4 minute read

DEEP DIVE

Grant on taking over as director for the 2023 NCAA Final Four broadcasts and how technology will play a role in the coverage:

Grant: For a long time, I’d go to bed and dream about someday getting all those exciting tools on some of the events that I get to work. CBS has now asked me to direct the Final Four, so I will get my chance to do it. I’m very excited to finally be able to use those tools, but I want to make sure I don’t overuse them. When you get a new toy at Christmastime, you play with it a lot and tend to overuse it; I don’t want to do that. I want to take advantage of the technology and use it in ways to [enhance what] viewers are seeing, but I don’t want to fall in love with [the tools] and overdo it.

On how CBS Sports used properties like SRX Racing (prior to its moving to ESPN in 2023) to experiment and innovate live-production technologies:

Cohen: SRX Racing has been a hotbed of technology that we’ve always been able — whether [having] multiple cameras on cars, or drones with AR, or AR in the car and the booth. It was a great opportunity for us to test all those technologies so we could apply them to other sports. All these technologies are applicable to other sports; it’s just a matter of having the opportunity to test them. SRX provided us the opportunity to start from scratch and throw everything at the wall that we’ve ever wanted to try. Those opportunities are few and far between, so when you get them, you have to take them.

On making high-end technologies usually reserved for A games available to B- and C- level broadcasts:

Grant: I do one of the C-level NFL games every week, and it can be hard because Thursday Night Football, Sunday Night Football, our A game, Fox’s A game, or Monday Night Football are loaded and have a lot of technology. I think sometimes that technology works against the C games because we are being compared with those A-level games [by viewers]. But I can’t bring the quarterback on the field with my shallow–depthof-field camera because I don’t have one. Hopefully, it will reach a point where it’s cost-effective enough that we can share these tools with all of our games so there’s not such a disparity between the way the games look.

Francis: To the vendor’s credit, a super-slow-motion camera was a pure specialty camera not terribly long ago. Now it’s essentially flipping a switch, and almost any camera can be super-slow-motion [with the correct license]. I think we maybe had one or two slo-mos on C games when I started [at CBS], and we now have multiple angles every week on every show. There has been progress there, and I hope that can continue.

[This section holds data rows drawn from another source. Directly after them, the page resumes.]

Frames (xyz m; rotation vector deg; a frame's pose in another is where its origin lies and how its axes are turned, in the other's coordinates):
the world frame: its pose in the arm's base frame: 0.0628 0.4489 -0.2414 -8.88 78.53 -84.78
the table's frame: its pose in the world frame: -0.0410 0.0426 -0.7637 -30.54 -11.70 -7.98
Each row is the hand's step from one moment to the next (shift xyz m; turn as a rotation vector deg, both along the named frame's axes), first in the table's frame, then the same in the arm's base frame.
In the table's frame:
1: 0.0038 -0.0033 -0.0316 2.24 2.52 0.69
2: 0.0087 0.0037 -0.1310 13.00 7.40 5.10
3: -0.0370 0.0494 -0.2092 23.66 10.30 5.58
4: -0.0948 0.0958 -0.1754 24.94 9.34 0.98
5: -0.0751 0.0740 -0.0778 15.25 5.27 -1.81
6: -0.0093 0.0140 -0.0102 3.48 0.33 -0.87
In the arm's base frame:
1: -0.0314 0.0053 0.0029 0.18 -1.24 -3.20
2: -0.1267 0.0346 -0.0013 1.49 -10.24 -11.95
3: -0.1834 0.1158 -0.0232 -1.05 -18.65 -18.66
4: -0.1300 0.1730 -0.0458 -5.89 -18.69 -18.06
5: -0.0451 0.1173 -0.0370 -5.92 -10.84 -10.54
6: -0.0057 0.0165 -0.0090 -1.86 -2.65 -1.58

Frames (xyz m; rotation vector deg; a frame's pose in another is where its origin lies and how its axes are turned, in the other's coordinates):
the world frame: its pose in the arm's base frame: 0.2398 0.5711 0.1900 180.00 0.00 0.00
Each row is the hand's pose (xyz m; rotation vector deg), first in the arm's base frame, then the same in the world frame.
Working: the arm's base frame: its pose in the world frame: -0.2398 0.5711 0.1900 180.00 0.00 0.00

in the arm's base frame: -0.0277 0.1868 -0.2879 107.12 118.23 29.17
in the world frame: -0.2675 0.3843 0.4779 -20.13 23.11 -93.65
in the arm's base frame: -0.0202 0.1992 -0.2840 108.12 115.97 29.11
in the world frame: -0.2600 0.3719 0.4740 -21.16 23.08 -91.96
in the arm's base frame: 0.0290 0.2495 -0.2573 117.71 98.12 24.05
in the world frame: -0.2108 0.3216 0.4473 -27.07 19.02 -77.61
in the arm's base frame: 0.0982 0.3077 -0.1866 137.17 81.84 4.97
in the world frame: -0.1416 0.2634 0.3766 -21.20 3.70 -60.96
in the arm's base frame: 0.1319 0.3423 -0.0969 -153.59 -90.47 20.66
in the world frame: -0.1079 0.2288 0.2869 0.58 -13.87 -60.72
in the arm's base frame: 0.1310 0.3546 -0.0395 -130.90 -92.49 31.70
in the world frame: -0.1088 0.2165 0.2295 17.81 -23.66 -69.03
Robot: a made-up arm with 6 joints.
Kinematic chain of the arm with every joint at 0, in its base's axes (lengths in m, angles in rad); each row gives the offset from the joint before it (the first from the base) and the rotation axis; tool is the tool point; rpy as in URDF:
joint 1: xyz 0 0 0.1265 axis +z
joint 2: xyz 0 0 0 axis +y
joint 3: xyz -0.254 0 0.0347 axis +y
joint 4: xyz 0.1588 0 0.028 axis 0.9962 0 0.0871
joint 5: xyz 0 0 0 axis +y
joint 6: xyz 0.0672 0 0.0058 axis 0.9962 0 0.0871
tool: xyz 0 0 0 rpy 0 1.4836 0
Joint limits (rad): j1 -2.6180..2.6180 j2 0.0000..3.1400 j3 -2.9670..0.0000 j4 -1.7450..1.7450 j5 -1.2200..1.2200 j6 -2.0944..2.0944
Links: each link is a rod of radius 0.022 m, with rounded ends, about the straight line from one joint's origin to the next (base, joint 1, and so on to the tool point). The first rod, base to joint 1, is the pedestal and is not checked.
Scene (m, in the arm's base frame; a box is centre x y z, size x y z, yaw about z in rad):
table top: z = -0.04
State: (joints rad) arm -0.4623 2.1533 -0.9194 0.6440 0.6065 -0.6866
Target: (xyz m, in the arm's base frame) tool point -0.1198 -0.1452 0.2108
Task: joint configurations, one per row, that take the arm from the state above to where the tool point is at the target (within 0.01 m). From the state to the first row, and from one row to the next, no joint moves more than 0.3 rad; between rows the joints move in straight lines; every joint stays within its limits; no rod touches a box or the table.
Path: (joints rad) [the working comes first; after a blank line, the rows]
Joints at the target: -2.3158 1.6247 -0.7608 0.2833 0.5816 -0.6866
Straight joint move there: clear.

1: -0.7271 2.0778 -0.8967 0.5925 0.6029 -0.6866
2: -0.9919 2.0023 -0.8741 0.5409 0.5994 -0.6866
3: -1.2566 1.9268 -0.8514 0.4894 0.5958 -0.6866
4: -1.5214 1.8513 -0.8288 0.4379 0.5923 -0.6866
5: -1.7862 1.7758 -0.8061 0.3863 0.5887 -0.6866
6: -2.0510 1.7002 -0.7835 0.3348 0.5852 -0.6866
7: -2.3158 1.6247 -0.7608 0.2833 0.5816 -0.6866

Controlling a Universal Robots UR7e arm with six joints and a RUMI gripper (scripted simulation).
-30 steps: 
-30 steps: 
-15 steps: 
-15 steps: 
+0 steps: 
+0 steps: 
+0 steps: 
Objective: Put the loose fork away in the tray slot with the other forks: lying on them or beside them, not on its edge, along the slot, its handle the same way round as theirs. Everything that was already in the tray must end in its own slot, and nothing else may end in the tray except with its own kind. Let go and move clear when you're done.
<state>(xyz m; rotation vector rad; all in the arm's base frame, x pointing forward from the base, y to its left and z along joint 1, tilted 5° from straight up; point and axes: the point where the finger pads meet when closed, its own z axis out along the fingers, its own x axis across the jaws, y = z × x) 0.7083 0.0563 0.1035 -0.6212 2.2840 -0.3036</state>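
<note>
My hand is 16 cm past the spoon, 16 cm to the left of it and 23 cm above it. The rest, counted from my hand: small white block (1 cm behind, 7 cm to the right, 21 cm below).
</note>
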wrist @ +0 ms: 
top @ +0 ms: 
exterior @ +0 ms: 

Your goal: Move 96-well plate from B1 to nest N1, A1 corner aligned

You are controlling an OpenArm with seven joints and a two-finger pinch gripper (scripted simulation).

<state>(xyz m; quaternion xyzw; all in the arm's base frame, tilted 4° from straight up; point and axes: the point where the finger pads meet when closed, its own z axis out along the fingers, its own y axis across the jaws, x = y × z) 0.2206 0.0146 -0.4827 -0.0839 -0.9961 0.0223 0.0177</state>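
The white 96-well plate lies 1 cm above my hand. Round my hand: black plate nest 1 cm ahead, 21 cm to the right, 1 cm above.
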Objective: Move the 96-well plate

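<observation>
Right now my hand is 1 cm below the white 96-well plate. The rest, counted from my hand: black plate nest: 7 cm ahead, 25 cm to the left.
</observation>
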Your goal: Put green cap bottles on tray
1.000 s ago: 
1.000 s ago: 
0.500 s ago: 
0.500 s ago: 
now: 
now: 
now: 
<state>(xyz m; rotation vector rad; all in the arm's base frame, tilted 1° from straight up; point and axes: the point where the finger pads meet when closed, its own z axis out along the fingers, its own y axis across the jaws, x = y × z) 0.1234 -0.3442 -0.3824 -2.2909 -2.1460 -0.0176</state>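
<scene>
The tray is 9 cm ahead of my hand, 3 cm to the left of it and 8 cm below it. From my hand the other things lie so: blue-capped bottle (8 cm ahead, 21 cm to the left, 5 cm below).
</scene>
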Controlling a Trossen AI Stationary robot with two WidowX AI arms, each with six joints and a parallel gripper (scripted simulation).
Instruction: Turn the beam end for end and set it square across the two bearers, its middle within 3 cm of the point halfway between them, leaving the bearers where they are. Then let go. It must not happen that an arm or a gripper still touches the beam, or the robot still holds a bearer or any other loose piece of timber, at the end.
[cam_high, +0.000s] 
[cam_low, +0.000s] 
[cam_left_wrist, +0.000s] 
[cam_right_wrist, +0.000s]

On the ongoing technical challenges for AR, and how it could evolve in the future:

Cohen: I think AR is not as much of a science project as it was 10 years ago. It’s still not perfect, by any means. I think we’re at the point where we don’t trust it completely and still take a deep breath before we have to use it, which is a problem. But, when it works, it works really well and is a true difference-maker.

Francis: When it works perfectly, we love it. But one of the bigger challenges is integrating the tracking, graphics, and cameras and getting everything working together and synchronized. I know all the vendors are out there figuring that out. Ideally, much like super-slow-motion is today, where we flip the switch on a camera, in the future, we’ll execute AR by flipping the switch on the graphics machines and the cameras. Hopefully, that’s where it’s all heading. I hope it will not just be for marquee events but will be something we could execute across all our properties.

On why the 2022 ‘NickMas’ NFL game produced by CBS Sports and Nickelodeon was the best vehicle to showcase AR:

Cohen: The Nickelodeon [NFL game] is the perfect example of AR at its best-case use. AR is always great when it works on a regular game and you’ve got a giant screen hanging above the stadium, but to enhance a broadcast and bring characters to life and bring a show to life for the Nickelodeon audience is probably the best use case when it comes making AR help elevate a show. It’s a huge step forward in AR technology. On the state of UHD and HDR production and CBS Sports’ future plans: Power: From a sports perspective, we feel pretty strongly about it. There are certainly challenges with the distribution part. There are lots of internal discussions and lots of testing, but we know, from a production and operations standpoint, that we can do it. We have been doing it, so it’s nothing new for us. But it’s very important and a priority, and we’re pushing it internally as much as we can.

Francis: What we’ve learned most recently is that, when we’ve done these test shows, AR is no longer the science project it once was. Sure, we give ourselves a little bit of extra time to get the engineering side flipped over and formatted correctly. But we’ve been able to produce our shows without any production sacrifices — super-slow-motion cameras are finally there now, and the graphics are getting there. It’s no longer a major technical challenge on the acquisition side. Certainly, nuance and some expertise are required, especially in video shading, but we’re ready and just waiting for a green light. We hope to flip the entire production in the coming years.